(Dataset excerpts)
****************

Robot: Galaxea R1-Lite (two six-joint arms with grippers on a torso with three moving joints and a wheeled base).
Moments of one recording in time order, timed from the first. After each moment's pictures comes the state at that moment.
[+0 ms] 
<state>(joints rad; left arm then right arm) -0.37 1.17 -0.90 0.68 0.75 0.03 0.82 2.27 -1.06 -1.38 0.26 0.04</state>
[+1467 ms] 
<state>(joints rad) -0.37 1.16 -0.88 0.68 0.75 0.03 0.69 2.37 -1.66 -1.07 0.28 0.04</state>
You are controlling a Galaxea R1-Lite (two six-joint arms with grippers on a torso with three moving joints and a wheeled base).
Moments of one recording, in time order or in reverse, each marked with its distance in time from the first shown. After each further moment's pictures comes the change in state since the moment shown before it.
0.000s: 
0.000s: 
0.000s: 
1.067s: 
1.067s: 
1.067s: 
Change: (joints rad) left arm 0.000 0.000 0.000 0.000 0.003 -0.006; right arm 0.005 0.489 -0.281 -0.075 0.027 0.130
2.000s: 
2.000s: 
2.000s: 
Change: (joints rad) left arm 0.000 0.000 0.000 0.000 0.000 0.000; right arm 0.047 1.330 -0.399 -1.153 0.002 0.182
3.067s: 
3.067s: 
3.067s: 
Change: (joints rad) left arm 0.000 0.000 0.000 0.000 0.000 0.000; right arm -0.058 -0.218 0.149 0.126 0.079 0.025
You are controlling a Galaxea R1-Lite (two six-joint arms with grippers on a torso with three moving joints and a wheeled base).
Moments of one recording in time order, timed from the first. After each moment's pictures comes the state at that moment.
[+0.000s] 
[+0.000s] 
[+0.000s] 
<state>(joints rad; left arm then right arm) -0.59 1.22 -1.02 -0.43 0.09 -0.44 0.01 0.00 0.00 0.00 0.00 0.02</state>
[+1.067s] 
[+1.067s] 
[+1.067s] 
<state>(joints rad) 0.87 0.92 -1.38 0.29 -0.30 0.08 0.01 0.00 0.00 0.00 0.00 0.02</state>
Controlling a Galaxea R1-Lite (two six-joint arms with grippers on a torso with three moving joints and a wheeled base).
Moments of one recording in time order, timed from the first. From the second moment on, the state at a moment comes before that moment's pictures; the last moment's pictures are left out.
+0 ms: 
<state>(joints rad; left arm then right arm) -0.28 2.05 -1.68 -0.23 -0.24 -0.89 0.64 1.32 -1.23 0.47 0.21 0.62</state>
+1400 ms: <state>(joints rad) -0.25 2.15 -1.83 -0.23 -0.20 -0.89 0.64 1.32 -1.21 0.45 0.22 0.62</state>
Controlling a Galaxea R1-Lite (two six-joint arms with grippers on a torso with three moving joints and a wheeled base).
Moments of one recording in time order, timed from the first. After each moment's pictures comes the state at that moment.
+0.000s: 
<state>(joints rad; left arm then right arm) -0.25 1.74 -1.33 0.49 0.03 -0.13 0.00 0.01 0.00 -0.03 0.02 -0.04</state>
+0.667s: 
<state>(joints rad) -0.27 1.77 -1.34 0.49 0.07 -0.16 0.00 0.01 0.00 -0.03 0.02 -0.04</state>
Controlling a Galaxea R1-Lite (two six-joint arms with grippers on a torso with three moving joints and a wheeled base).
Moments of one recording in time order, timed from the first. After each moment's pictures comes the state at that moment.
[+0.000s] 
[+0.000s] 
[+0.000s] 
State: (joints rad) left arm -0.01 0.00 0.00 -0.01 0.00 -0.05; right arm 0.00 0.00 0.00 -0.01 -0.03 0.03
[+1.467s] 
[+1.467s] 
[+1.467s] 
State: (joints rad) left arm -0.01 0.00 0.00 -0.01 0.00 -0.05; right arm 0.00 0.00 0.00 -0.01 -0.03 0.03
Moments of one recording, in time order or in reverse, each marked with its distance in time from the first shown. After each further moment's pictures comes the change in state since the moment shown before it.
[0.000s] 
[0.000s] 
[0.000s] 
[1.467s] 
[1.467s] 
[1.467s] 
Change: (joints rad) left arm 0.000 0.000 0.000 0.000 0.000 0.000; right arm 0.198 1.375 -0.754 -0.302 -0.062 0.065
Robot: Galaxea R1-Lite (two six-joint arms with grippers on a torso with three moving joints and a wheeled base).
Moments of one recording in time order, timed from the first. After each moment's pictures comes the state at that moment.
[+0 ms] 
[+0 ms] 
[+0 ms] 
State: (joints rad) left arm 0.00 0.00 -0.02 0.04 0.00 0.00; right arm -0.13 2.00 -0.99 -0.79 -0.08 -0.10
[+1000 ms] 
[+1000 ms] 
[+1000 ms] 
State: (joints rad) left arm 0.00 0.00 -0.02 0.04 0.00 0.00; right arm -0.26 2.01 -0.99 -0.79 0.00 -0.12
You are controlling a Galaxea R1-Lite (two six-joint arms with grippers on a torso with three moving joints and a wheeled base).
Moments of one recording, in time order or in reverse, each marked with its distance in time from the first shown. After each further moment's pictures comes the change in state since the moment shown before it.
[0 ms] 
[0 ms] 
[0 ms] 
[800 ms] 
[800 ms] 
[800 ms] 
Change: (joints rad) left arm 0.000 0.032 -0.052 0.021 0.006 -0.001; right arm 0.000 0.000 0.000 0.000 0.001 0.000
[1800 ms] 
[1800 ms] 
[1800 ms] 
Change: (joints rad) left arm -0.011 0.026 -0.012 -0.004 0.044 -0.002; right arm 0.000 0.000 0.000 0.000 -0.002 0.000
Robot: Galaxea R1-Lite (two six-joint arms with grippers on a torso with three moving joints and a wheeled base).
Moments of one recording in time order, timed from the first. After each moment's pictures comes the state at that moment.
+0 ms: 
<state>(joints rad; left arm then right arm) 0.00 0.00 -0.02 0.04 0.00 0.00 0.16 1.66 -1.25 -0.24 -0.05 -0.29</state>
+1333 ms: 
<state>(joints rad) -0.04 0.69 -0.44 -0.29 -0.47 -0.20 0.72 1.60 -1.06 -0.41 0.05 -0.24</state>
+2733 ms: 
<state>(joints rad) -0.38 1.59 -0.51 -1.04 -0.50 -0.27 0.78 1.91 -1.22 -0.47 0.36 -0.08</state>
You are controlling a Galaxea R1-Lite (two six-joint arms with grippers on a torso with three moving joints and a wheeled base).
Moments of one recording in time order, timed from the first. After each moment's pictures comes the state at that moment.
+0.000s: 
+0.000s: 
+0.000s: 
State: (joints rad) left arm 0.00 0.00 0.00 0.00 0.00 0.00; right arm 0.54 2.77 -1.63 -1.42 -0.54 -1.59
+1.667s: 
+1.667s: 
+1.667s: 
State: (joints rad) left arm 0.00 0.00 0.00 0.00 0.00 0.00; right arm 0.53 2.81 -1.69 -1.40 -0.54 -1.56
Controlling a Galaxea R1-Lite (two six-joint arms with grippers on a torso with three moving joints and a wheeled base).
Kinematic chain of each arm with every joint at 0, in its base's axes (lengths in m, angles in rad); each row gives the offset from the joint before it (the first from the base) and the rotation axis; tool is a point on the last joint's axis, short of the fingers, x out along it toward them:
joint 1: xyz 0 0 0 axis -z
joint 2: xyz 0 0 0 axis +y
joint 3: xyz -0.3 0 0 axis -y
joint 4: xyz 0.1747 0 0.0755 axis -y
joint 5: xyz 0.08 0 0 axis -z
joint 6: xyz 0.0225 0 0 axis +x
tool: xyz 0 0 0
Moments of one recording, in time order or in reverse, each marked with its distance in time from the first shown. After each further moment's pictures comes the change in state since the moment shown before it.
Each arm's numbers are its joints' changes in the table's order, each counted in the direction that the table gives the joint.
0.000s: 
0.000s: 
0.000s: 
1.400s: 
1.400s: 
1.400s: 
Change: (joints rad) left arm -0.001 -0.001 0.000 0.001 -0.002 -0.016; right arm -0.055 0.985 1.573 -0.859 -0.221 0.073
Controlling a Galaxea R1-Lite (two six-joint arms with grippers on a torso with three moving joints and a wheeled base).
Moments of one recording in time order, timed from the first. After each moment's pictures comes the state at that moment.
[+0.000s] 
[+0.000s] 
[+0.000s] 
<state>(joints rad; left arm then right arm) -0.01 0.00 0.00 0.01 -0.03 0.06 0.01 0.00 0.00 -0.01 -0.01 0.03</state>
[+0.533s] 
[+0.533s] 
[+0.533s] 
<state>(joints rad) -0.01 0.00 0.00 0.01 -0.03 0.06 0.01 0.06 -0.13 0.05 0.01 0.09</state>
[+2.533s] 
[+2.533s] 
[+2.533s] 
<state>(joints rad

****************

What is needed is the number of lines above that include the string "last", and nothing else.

§ Result for this exercise: 2